INSTRUCTIONS FOR THE TASK » All of the lines below need to be copied exactly, apart from the pictures.

RAW DATA »
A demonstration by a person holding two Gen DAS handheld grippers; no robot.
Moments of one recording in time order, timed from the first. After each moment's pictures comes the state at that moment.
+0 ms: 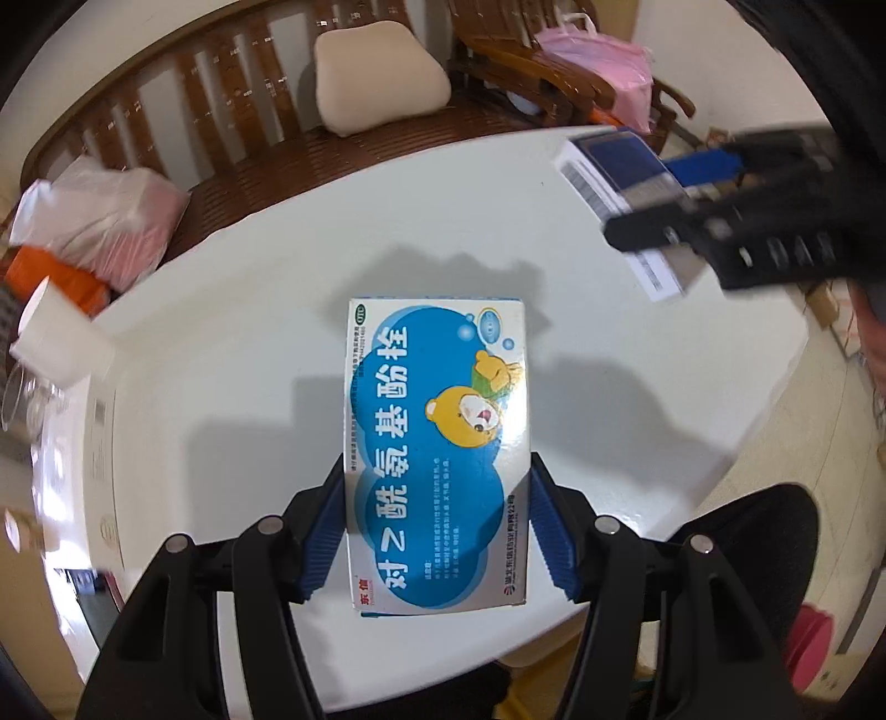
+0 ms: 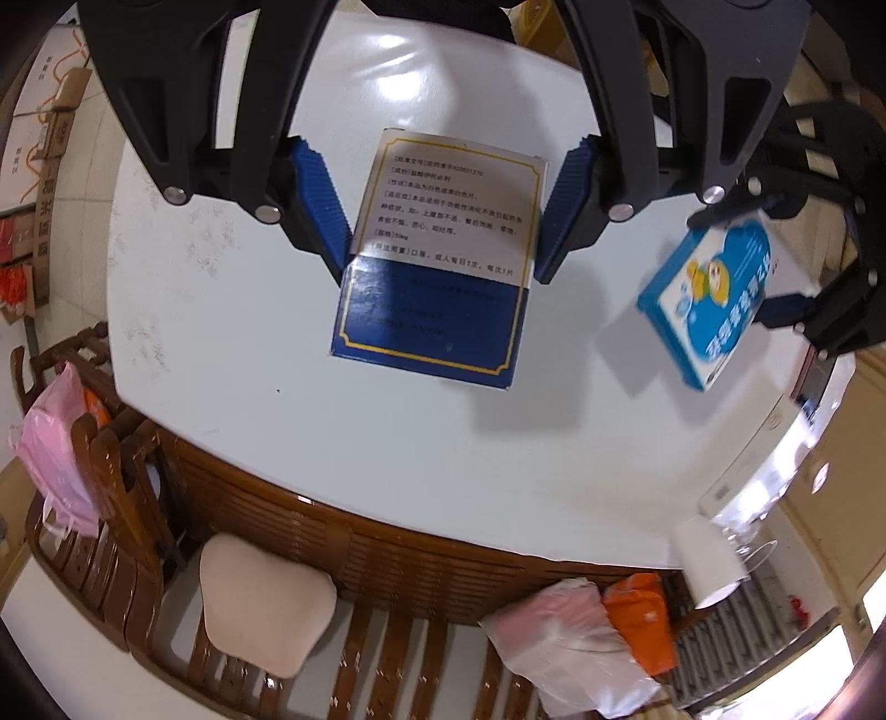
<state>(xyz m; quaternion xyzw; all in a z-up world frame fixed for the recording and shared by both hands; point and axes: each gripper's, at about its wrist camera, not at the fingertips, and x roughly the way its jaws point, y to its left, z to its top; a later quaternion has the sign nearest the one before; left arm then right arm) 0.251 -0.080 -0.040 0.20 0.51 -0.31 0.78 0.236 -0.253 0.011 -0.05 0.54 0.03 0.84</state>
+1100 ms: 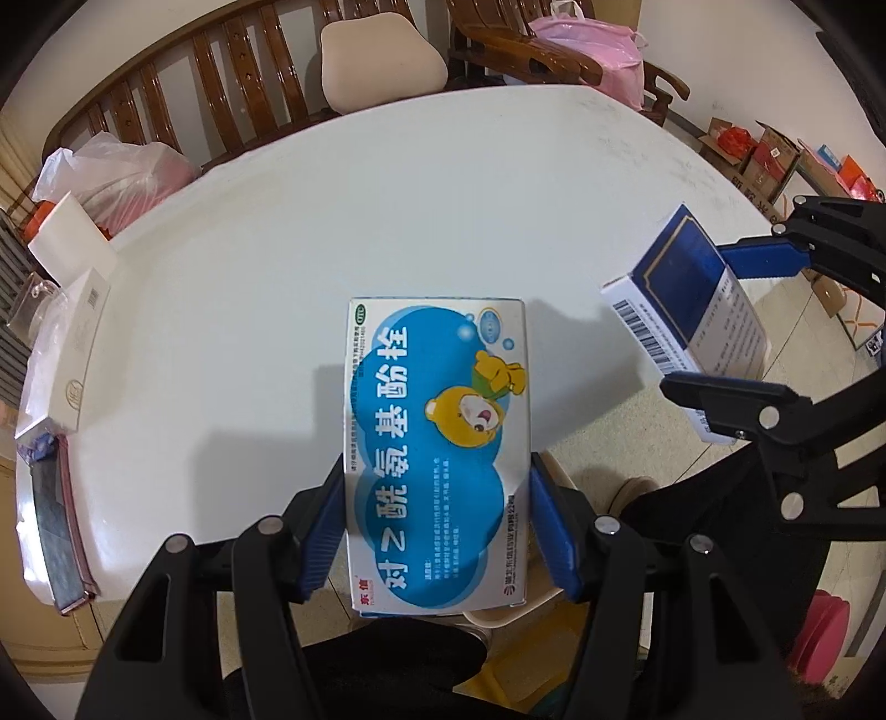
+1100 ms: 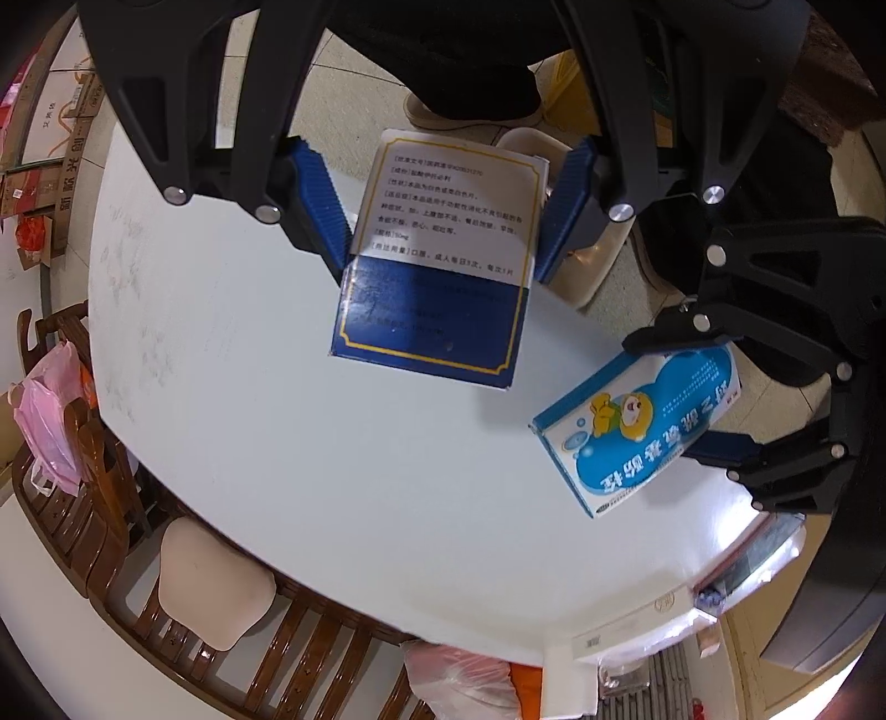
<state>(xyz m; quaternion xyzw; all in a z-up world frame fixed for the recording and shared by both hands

SOLUTION FOR THIS EXERCISE »
A demonstration by a person holding two Gen DAS handheld grippers; no robot.
Moments of one recording in time order, timed from the first. After each moment's pictures comes the state at that moment.
+0 ms: 
+0 ms: 
<state>(xyz m; quaternion xyzw; all in a z-up world frame fixed for the recording and shared by both hands; point and axes: each gripper's, at about its wrist camera, not at the fingertips, and x roughly the way its jaws point, y to its left, z to its top; a later quaternion has the sign nearest the one before; left arm then right arm) 0.251 -0.080 -0.040 0.20 0.51 -0.31 0.78 0.236 -0.253 0.011 -0.05 0.54 0.03 0.84</state>
+1100 ms: 
+1100 ms: 
<state>(xyz m; quaternion xyzw; all in a z-up world frame fixed for the recording and shared by both hands

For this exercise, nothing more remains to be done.